AIM OF THE EXERCISE » What does the data read, word for word, from the line containing "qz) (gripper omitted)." through its final line? Give those lines only.

SUPPLIED MATERIAL »
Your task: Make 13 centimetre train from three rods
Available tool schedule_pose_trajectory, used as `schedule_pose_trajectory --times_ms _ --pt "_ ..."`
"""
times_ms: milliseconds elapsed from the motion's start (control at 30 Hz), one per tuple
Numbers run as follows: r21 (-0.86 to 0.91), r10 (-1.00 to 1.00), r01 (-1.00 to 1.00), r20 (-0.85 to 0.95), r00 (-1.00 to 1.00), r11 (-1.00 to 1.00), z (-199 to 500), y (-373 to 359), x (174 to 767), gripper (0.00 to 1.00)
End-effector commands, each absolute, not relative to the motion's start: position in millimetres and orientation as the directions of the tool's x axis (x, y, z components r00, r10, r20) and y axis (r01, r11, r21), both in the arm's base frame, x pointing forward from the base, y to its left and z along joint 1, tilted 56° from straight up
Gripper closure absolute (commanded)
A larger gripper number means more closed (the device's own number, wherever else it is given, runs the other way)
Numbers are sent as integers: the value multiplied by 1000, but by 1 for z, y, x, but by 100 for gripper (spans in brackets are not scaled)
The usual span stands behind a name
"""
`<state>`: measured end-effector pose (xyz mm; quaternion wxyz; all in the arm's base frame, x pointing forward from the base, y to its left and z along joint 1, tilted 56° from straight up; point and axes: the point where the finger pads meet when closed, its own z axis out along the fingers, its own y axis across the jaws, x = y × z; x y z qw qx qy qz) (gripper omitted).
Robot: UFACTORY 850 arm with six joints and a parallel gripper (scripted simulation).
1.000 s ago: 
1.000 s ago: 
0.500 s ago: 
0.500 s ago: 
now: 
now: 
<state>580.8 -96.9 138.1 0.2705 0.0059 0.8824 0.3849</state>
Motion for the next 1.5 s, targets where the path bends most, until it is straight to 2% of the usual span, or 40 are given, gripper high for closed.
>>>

ANSWER SECTION »
`<state>`: measured end-effector pose (xyz mm; quaternion wxyz; all in the arm's base frame, x pointing forward from the base, y to its left and z along joint 1, tilted 56° from straight up; point and axes: the point where the finger pads meet when closed, its own z axis out along the fingers, its own y axis across the jaws, x = y × z; x y z qw qx qy qz) (gripper omitted).
Robot: UFACTORY 850 arm with six joints and a parallel gripper (scripted simulation).
1.000 s ago: 
1.000 s ago: 
0.500 s ago: 
0.500 s ago: 
now: 
now: 
<state>580.8 -96.9 138.1 0.2705 0.0059 0.8824 0.3849</state>
Motion for the next 1.5 s, targets where the path bends most, until it is straight to 2% of the usual span, or 40 are given, gripper high for closed.
>>>

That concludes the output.